85 Dans le cadre de mon mémoire (Mayer, 2012), j’ai rendu compte des différentes formes d’organisation en non-

mixité privilégiées par les féministes, en évaluant les critères qui peuvent distinguer un espace non-mixte politique entre féministes d’un espace qui serait plutôt un espace de vie entre femmes.

sexuelles (ce qui n’exclut pas que ces dernières soient engagées dans la lutte féministe par le fait même) (Chamberland, 1989).

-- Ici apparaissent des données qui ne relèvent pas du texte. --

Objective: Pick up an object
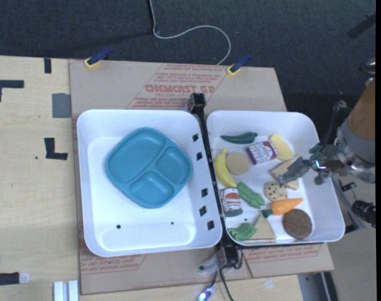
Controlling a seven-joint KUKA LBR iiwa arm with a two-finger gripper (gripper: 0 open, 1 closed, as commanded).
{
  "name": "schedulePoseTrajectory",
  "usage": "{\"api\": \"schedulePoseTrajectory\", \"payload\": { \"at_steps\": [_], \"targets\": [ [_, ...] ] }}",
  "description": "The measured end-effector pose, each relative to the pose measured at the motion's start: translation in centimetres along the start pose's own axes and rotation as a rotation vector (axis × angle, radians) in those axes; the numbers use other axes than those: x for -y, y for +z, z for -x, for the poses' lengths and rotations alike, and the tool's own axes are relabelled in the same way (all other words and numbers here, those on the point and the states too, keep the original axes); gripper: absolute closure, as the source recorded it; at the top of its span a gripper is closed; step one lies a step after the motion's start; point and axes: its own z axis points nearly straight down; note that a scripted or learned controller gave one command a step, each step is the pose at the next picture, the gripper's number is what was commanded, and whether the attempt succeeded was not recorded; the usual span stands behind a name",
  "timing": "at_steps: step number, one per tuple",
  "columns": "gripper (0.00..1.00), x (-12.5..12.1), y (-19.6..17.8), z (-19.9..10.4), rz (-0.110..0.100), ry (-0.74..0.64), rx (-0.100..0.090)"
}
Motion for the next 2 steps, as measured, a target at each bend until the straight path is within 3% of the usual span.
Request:
{"api": "schedulePoseTrajectory", "payload": {
  "at_steps": [1,2],
  "targets": [
    [1.0,0.0,-1.0,-0.1,0.0,-0.001,0.0],
    [1.0,-2.8,3.8,-6.0,-0.003,-0.006,-0.002]
  ]
}}
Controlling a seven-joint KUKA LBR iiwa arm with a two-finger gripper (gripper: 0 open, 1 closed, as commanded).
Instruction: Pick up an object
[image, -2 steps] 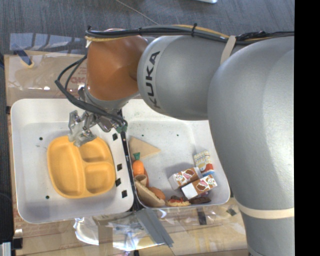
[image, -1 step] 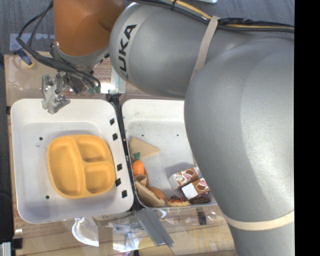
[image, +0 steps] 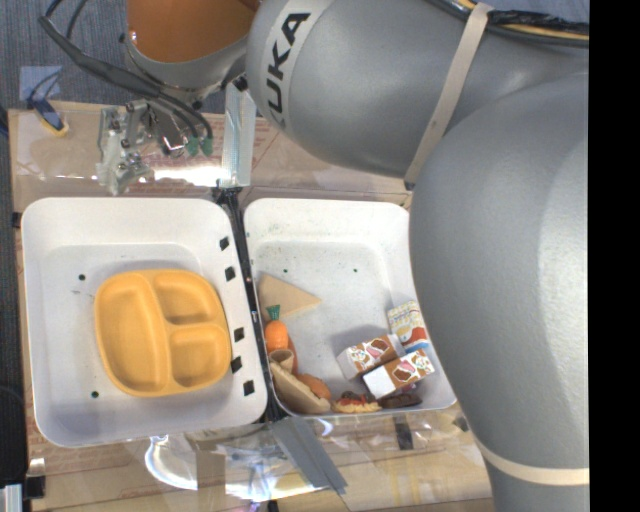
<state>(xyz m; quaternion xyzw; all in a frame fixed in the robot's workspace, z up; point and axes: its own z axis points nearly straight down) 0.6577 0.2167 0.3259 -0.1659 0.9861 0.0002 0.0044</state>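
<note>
**Tool parked beyond the bins, every pickable thing lies toward the near side**

Tool (image: 135, 150) of mine hangs over the bare desk (image: 60, 165) just past the far rim of the left white bin (image: 50, 225), a cluster of metal parts and cables below my orange wrist band (image: 185, 25). I cannot make out from this slanted look whether it is spread or closed, and I see nothing caught in it.

What matters for the coming move is direction. Everything I could take lies nearer the camera than my tool does. Straight down the picture from it, in the middle of the left bin, sits the yellow plastic divided plate (image: 160, 330), flat on the floor with three compartments showing. It is the closest candidate, but I judge its low, wide shape awkward to pinch except at the rim.

The smaller things are in the right white bin (image: 330, 215), down and to the right of my tool, across the divider where the two bins meet. A tan wedge-shaped piece (image: 288, 295) lies near that divider, its point aimed right. Below it is a small orange carrot-like toy (image: 276, 335), then brown bread-like toy pieces (image: 300, 388) in the near corner. Two or three small printed cartons (image: 392, 365) crowd together beside my own grey arm (image: 500, 300), which overhangs that bin's right side.
</note>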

Les solidarités « Woman-Identified-Woman » valorisées par les féministes radicales pour contrer l’atomisation de chacune dans le système patriarcal rendent possible la rupture avec les hommes sur les plans politiques, mais également de l’intime. Dans ces circonstances, le lesbianisme se pose en cohérence sur le plan politique, comme le veut l’adage attribué à Ti-Grace Atkinson « Feminism is the theory; lesbianism is the practice ». Elle soutient par ailleurs cette idée :

Pour s’accrocher à l’ennemi, il faut être prêt à y mettre le prix : sa propre vie. Entrer en relation avec un homme aussi dépouillé soit-il (complètement et publiquement) du rôle masculin, serait encore un risque. Mais s’unir avec un homme qui a fait moins encore, c’est du suicide. Les femmes agissent encore sur une base individuelle plutôt que politique. Prouver sa conscience de classe c’est se couper des hommes, de ces unités de deux personnes face à face (par exemple le mariage et la maternité). Aucune amélioration significative de la situation des femmes ne sera possible sans cette décision. (Atkinson, 1975 : 106)

Les lesbiennes se posent comme une menace réelle à la domination des hommes, car elles constituent une solution de rechange à la vie avec les hommes, à l’hétérosexualité et au patriarcat.

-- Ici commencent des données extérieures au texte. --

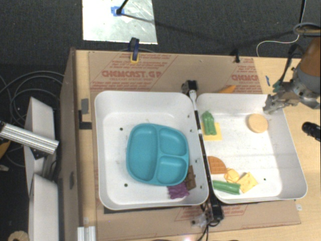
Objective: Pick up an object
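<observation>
round tan disc [258, 123] lying upper right in right white bin [281, 154]. pincer [273, 104] just up-right of it at bin's rim; cannot tell how open, nothing seen gripped. teal divided plate [157, 154] in left bin [108, 134]. cardboard-covered bench [150, 72], dark carpet [40, 24] beyond.

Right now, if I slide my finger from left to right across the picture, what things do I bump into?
Blue plate → purple piece → green piece on a yellow square → round tan cookie → gripper.
</observation>
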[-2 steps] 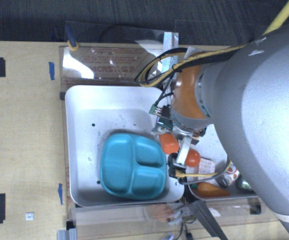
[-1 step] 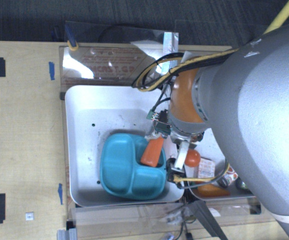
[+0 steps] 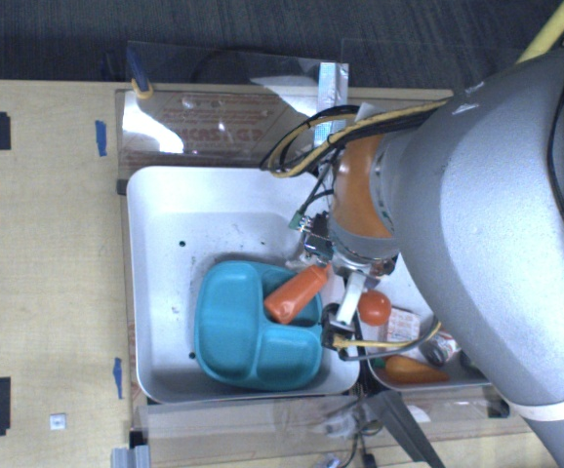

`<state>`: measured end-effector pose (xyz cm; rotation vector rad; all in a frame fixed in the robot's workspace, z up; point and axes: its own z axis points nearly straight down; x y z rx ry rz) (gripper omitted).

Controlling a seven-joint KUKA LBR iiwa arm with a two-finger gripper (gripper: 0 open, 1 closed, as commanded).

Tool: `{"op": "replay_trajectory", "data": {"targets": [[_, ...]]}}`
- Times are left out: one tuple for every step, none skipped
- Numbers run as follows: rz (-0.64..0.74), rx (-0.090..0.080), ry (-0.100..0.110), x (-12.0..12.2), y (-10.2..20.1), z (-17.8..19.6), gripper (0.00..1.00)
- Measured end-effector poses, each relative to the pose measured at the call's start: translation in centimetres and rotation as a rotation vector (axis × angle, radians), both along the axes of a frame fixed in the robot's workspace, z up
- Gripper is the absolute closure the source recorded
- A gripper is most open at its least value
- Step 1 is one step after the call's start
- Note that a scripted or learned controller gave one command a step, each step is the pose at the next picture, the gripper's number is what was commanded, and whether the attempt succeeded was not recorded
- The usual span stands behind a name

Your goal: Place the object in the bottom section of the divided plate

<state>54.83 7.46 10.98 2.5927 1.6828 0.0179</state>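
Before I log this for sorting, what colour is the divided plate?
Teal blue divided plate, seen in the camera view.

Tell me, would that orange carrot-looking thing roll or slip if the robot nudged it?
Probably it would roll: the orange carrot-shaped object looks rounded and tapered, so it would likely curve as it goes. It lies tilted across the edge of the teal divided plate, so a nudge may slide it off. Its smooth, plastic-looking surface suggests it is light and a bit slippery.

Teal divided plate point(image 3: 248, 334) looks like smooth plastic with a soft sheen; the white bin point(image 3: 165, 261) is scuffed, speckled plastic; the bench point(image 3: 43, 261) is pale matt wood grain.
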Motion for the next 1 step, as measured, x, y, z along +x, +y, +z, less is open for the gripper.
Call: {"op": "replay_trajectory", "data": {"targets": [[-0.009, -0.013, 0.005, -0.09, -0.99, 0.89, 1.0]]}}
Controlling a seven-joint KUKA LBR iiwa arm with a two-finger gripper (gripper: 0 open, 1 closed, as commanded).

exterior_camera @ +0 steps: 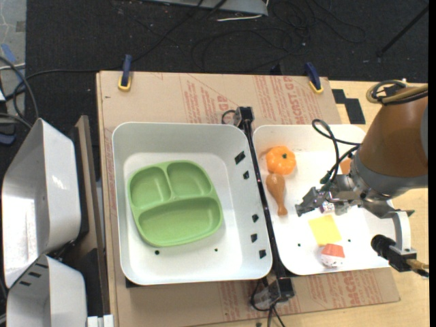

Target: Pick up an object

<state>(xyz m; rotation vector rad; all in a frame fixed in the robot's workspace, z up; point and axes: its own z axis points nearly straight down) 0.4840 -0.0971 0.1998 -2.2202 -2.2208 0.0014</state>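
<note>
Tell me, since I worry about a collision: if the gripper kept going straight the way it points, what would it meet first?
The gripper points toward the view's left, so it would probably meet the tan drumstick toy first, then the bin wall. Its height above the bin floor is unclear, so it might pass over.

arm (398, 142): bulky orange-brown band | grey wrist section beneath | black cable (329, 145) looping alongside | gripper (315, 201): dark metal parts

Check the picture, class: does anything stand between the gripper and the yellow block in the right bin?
Nothing visible does. The gripper hovers in the right bin, just above and left of the yellow block. The drumstick and the orange pumpkin lie further left, off that path.
</note>
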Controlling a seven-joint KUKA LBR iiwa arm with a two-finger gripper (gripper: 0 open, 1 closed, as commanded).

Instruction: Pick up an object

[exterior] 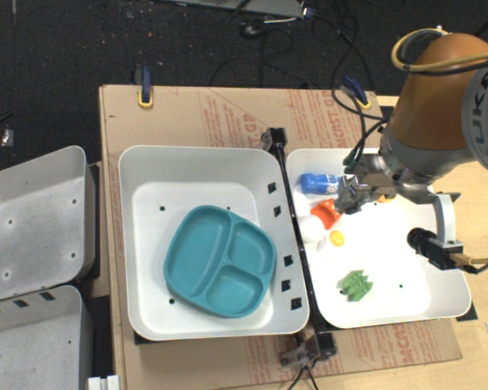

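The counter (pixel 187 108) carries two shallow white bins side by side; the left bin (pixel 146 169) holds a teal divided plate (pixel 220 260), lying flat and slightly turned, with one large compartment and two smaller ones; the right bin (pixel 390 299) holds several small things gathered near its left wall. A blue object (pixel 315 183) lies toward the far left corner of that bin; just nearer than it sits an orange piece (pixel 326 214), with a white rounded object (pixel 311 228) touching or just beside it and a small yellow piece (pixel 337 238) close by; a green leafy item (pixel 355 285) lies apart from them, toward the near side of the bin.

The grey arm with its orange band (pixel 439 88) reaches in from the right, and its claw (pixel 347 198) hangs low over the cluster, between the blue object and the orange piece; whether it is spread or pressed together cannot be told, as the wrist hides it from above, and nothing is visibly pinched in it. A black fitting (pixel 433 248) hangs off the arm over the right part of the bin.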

Les féministes radicales se concentrent sur les enjeux de sexualité tandis que les féministes radicales matérialistes mettent l’accent sur les conditions d’appropriation et d’exploitation de la sexualité, du corps et du travail des femmes. Au sein de cette tendance se confirment les volontés de radicalisation de la pensée lesbienne sur les assises radicales en émergence. Les féministes de cette première phase mettent à disposition tous les outils critiques pour remettre en question et penser en des termes politiques la sexualité hétéro, le mariage, la famille et la maternité. Or, les critiques formulées à l’encontre des dimensions violentes de la sexualité laissent une conception négative de la sexualité partagée avec les hommes qui marquera les périodes subséquentes des débats (qui culmine avec les « Sex wars »). Cette première phase se caractérise par la proposition d’Adrienne Rich (1981) dont des éléments marqueront l’ensemble du débat, jusqu’à ce jour. Ce qui est retenu est certainement l’idée de la « contrainte à l’hétérosexualité », elle n’est ni naturelle, ni un choix, elle est imposée. L’hétérosexualité est pensée à partir de ce moment comme une institution sociale et l’un des moyens envisagés pour défier le pouvoir des hommes est l’identification aux femmes, par « le continuum lesbien ». La visibilité grandissante des lesbiennes rend encore plus menaçantes ces féministes

radicales, car le lesbianisme se pose comme une solution de rechange à la domination des hommes. Ce filon sera investi dans la phase subséquente du débat.